__Directions for this task__:
For the entries that follow, restate word for word the line containing "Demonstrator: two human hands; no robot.", the line containing "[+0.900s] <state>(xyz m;", and every line that lies between them.

__Dataset excerpts__:
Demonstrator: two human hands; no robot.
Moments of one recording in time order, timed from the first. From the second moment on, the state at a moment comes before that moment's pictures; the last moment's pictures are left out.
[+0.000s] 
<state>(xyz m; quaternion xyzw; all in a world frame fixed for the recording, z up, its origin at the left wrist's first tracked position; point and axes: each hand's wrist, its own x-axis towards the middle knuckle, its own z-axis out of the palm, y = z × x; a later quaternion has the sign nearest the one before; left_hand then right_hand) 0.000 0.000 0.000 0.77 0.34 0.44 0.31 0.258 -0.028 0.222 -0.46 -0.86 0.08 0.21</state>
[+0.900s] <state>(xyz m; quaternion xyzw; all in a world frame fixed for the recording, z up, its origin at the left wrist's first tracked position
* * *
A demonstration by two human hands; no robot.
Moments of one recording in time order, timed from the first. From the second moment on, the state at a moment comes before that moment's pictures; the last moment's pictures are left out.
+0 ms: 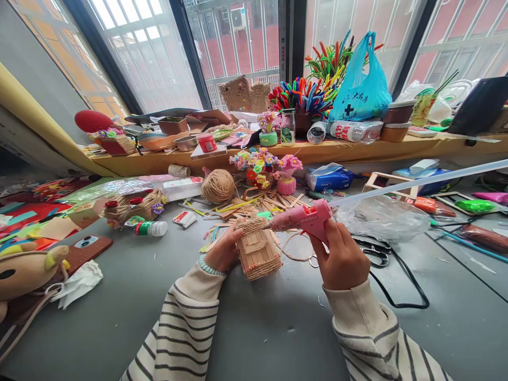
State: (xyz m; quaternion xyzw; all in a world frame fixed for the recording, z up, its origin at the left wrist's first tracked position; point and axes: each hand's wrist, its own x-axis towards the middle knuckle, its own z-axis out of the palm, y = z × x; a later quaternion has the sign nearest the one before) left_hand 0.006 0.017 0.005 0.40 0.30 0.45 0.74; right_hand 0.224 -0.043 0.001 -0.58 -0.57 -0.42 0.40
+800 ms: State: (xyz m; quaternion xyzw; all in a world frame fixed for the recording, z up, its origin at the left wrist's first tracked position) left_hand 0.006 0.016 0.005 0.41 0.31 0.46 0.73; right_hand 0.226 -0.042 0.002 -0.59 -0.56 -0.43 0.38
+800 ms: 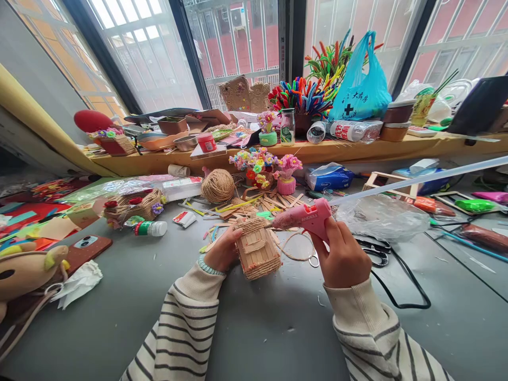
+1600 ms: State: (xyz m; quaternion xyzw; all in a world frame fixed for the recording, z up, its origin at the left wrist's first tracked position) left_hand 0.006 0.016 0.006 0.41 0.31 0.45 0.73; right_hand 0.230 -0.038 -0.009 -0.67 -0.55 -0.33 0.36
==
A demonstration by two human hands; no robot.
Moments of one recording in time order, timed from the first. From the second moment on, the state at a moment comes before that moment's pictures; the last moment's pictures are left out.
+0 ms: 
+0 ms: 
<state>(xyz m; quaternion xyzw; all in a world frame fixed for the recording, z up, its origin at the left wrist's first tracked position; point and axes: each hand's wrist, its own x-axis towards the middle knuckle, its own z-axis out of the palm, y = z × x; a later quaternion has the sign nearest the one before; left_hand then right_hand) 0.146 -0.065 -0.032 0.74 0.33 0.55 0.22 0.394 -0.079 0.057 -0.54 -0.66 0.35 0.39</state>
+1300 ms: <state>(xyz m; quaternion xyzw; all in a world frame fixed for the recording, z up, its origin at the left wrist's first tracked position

__Answer section__:
Demonstrator: two human hands; no robot.
Moments of one recording in time order, timed from the first. From the second moment on, the state at a moment comes before that moment's pictures; the last moment's pictures are left out.
[+0.000s] 
<state>(xyz m; quaternion xyzw; all in a world frame fixed for the recording, z up, its origin at the left wrist's first tracked position; point and axes: each hand's wrist, its own x-axis towards the middle knuckle, its own z-axis out of the palm, y = z × x; a later quaternion has the sign nearest the one before; left_hand then right_hand) 0.000 0.000 0.000 0.77 0.34 0.44 0.31 0.258 -0.028 0.222 -0.46 -0.86 0.08 0.21</state>
[+0.900s] <state>(xyz m; quaternion xyzw; all in a world frame fixed for the recording, z up, its origin at the left wrist's first tracked position

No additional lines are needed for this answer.